- **ACTIVITY**: Could you output each line below precisely as it stands, without the images?

- **DATA EXTRACT**:
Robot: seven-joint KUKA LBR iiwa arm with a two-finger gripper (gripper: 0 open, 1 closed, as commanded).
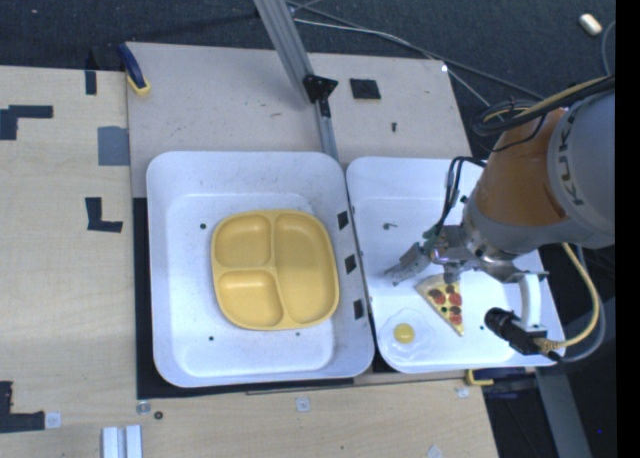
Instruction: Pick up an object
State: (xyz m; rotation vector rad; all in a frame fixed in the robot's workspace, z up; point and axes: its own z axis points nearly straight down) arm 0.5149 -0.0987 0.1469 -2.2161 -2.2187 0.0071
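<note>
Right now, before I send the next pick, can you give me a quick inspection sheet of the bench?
Surface: bench with two white bins; left bin, right bin.
Job's things: yellow divided plate in left bin; pizza slice toy and fried egg toy in right bin.
Clutter: nothing seen.
End effector: end effector low over right bin, just left of the pizza slice toy, holding nothing visible.
Cables: yellow cable looping beside the arm.
Surroundings: metal pole behind the bins.
</note>
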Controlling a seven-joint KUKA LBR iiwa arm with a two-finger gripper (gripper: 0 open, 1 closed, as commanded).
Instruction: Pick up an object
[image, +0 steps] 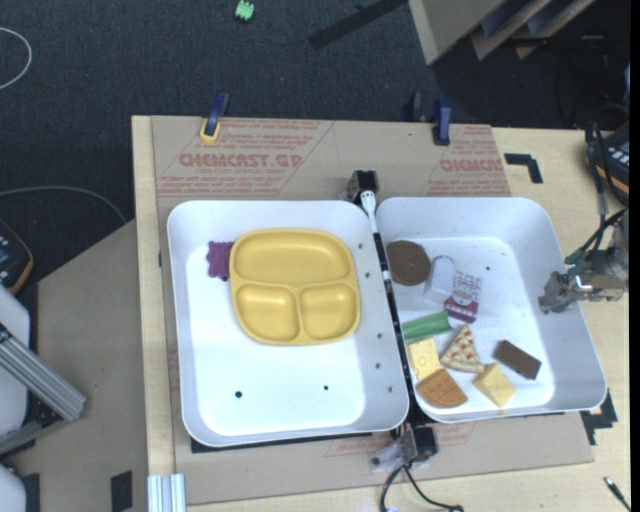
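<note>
A yellow tray (295, 284) fills the left bin (200, 380), a purple scrap (219, 258) tucked at its edge. The toy food (455, 350) crowds the right bin's (530, 225) near corner (any piece could be picked). The claw (560, 290) waits at the far rim; its grip cannot be told.

left bin (200, 400): divided plate (295, 285) in the far half, a small flat piece (219, 258) touching its left edge. right bin (540, 250): round cookie (408, 262) far left; clear packet (462, 290) just right of it; bar (427, 326) nearer; cheese slab (424, 357), pizza slice (462, 350), bread piece (441, 390), cheese wedge (495, 384), chocolate piece (517, 358) clustered along the near side. gripper (560, 290) at the right rim.
</note>
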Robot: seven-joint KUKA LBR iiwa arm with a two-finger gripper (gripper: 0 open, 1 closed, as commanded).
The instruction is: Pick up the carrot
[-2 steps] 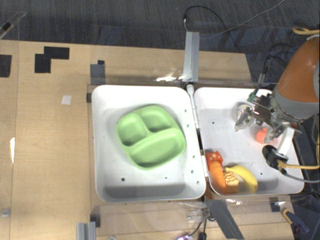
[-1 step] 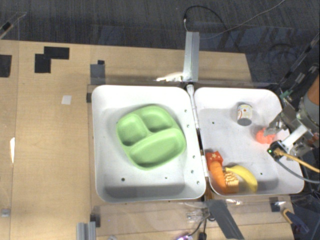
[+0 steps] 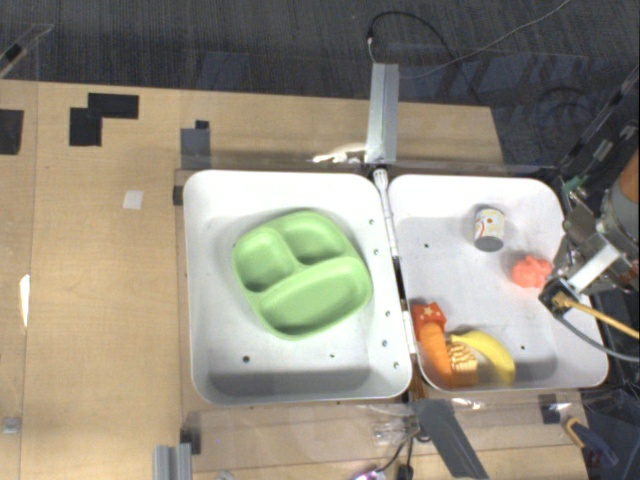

- **SOLUTION TO THIS EXERCISE**:
Robot: seven-joint KUKA LBR iiwa arm with a two-finger gripper (gripper: 0 open, 1 closed, as commanded).
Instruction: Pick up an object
State: (xyz m; rotation vector rad; all in a frame fixed in the robot's workspace, z up; point and axes: its own z axis points nearly straight down) arm 0.5149 -0.0987 0.1469 -2.2161 -2.2187 0.0071
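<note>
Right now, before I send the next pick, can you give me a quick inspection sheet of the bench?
Surface: bench with two white bins; left bin, right bin.
Job's things: yellow divided plate in left bin; pizza slice toy and fried egg toy in right bin.
Clutter: nothing seen.
End effector: end effector low over right bin, just left of the pizza slice toy, holding nothing visible.
Cables: yellow cable looping beside the arm.
Surroundings: metal pole behind the bins.
</note>
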Controlling a seven-joint KUKA LBR iiwa arm with a two-finger gripper (gripper: 0 open, 1 closed, as commanded).
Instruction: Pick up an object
[image, +0 steps] 
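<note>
A yellow tray (295, 284) fills the left bin (200, 380), a purple scrap (219, 258) tucked at its edge. The toy food (455, 350) crowds the right bin's (530, 225) near corner (any piece could be picked). The claw (560, 290) waits at the far rim; its grip cannot be told.

left bin (200, 400): divided plate (295, 285) in the far half, a small flat piece (219, 258) touching its left edge. right bin (540, 250): round cookie (408, 262) far left; clear packet (462, 290) just right of it; bar (427, 326) nearer; cheese slab (424, 357), pizza slice (462, 350), bread piece (441, 390), cheese wedge (495, 384), chocolate piece (517, 358) clustered along the near side. gripper (560, 290) at the right rim.
</note>
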Robot: seven-joint KUKA LBR iiwa arm with a two-finger gripper (gripper: 0 open, 1 closed, as commanded).
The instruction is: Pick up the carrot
[-2 steps] 
[-1 step] 
[+0 steps] 

This response is complete, and nothing else is pending.